§ **Task directions**: Look for the string "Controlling" in the listing below and copy every line in which it appears.

§ **Provided information**:
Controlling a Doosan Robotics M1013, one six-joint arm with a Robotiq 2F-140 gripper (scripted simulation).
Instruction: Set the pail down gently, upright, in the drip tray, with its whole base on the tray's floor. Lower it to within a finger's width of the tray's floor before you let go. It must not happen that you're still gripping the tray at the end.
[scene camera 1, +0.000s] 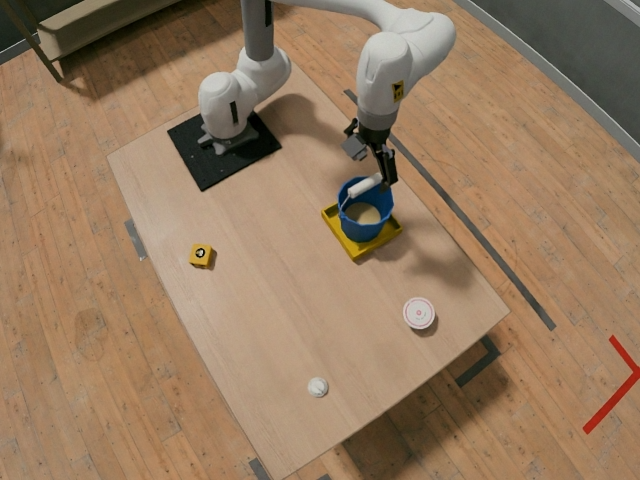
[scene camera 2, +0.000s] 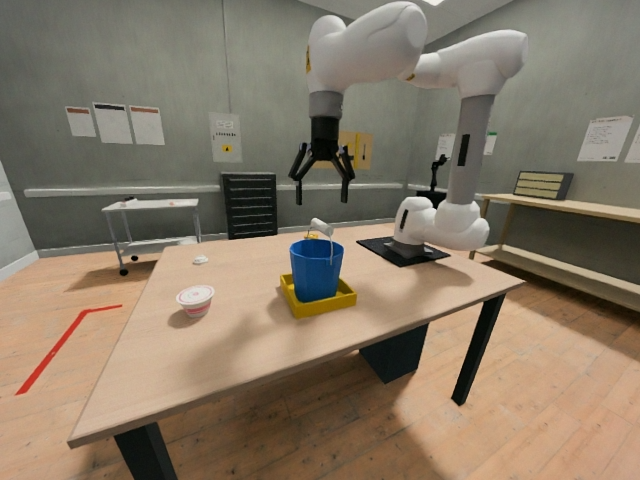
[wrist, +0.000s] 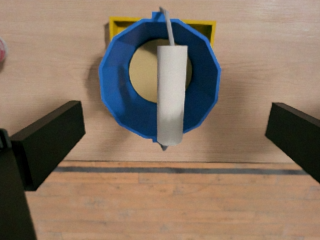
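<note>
There is a blue pail (scene camera 2: 314, 279) here, and a yellow drip tray (scene camera 2: 345, 297), and I can see the tray (scene camera 1: 355, 250) from another camera as well. My own gripper (scene camera 2: 322, 203) is visible too. I also find the gripper (scene camera 1: 367, 171) elsewhere, and the wrist view shows me the same gripper (wrist: 175, 118).
</note>
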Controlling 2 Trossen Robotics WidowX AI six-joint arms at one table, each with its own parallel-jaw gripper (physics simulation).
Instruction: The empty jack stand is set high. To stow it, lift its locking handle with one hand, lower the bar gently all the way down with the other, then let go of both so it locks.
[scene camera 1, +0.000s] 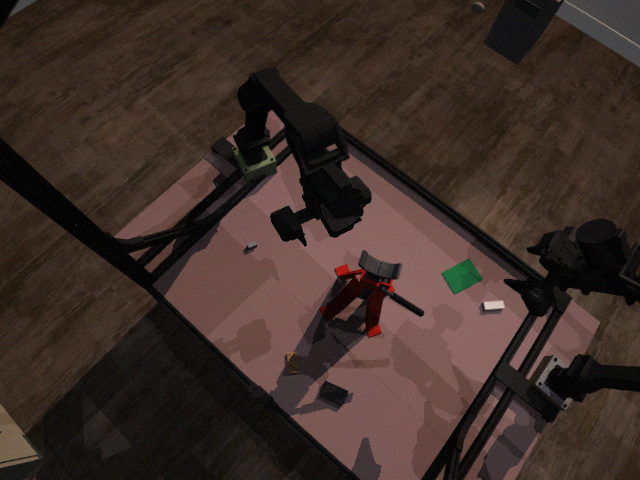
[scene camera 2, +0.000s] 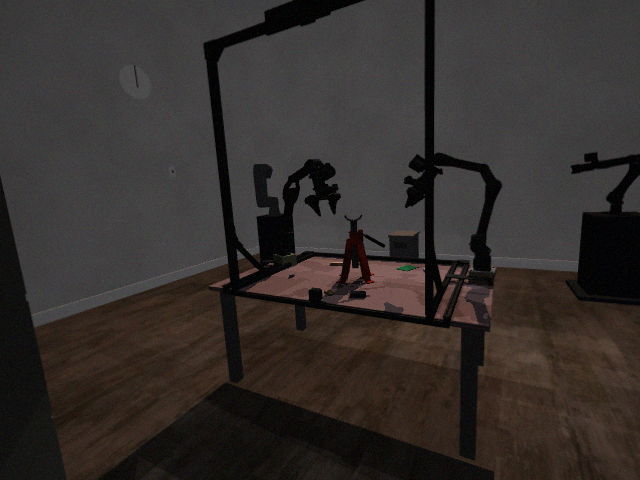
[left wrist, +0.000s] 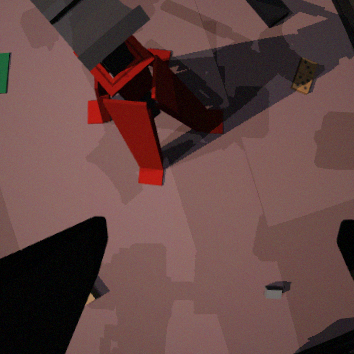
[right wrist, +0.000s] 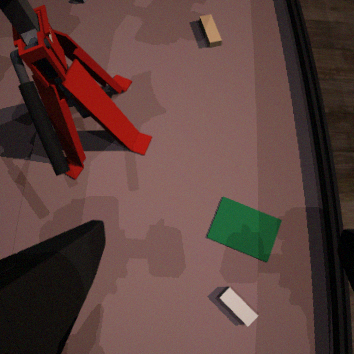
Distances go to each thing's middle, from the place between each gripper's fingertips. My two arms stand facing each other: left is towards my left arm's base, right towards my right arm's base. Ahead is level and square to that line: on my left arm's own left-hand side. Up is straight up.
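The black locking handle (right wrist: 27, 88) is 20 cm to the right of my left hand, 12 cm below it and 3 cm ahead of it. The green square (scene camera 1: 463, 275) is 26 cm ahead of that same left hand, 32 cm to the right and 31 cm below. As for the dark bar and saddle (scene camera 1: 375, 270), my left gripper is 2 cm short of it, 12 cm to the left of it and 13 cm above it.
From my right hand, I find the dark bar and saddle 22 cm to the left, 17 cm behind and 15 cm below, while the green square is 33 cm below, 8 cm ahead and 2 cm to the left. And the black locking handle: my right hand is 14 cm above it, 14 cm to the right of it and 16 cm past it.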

§ **Solution to this exercise**:
Controlling a Doosan Robotics M1013, one six-joint arm with a Robotiq 2F-140 gripper (scripted simulation).
Controlling 2 Trossen Robotics WidowX AI six-joint arms at one table, each with its own parallel-jaw gripper (physics simulation).

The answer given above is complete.